I'll be there for four days next month, and I'm considering doing this twice.  $140 (assuming I do Bacchanal twice) will cover four dinners and two breakfasts (and I'll have free light lunches at the conference).


----------



## gnorth16 (Jan 22, 2013)

+1 for Roys.  Great Happy hour with apps.  Wanted to go back for a nice dinner, but it got squeezed out.  Restaurant.com had a few okay places like the Harley Davidson Cafe, a Mexican restaurant (El Seguindo) on the north side of the Fashion Show Mall (great Guacamole) and Pampas Churrascaria by the indoor thunderstorm near Planet Hollywood.  Kokomo's in the Mirage was nice, but pricey....  Pizza at the HGVC Strip was great, only if you are staying there i guess!


----------



## Passepartout (Jan 23, 2013)

See this deal too: http://www.travelzoo.com/local-deal...utm_medium=email&utm_campaign=us_top20_2013_4 Buy before Sun 1/27. Good through July 18, 2013. No reservations required. Beer and wine included.


----------



## MichaelColey (Jan 23, 2013)

Ron98GT said:


> You might find a Groupon for Pampas Brazilian Grille at Planet Hollywood, with the entrance right off Harmon. Go at lunch about 1/2 hour before dinner starts at you'll pay the lunch price but still get the dinner meats included. I recommend this place, we've eaten there a number of times, all with Groupons:
> 
> http://www.pampasusa.com/main.html





gnorth16 said:


> ...and Pampas Churrascaria by the indoor thunderstorm near Planet Hollywood.
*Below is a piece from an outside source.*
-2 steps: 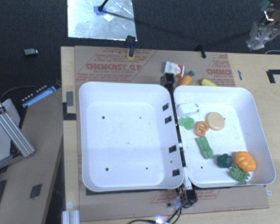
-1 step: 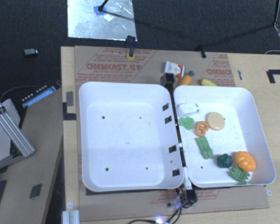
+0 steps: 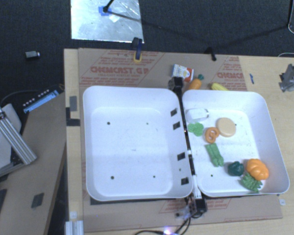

We went to Pampas about six years ago, and had an absolutely awful meal.  We left after two hours, still hungry.  Looking at more recent reviews, it looks like they've improved quite a bit.


----------



## Purseval (Jan 25, 2013)

I just picked up that Palms deal at Travelzoo.  They also have a Kahunaville special, 6 drinks for $25 at the flair bartending show.  Got that one also.  We may just get one dinner at either Caesars Palace, Bellagio or Le Village.  That buffet pass could end up killing us :hysterical:


----------



## AwayWeGo (May 7, 2013)

*All Day French Market Buffet Pass At Orleans Hotel-Casino, Las Vegas.*




Purseval said:


> Any legit places to pick up a discount or two?


All day pass (8AM - 9PM) to eat all you can stand at the French Market Buffet is $25 Monday-Saturday, $27 Sunday.

Just think -- breakfast + midday snack + lunch + afternoon snack + supper + after-dinner snack all for $25 + tax ($27 + tax on Sunday). 

Maximum chow for minimum money. 

-- Alan Cole, McLean (Fairfax County), Virginia, USA.​


----------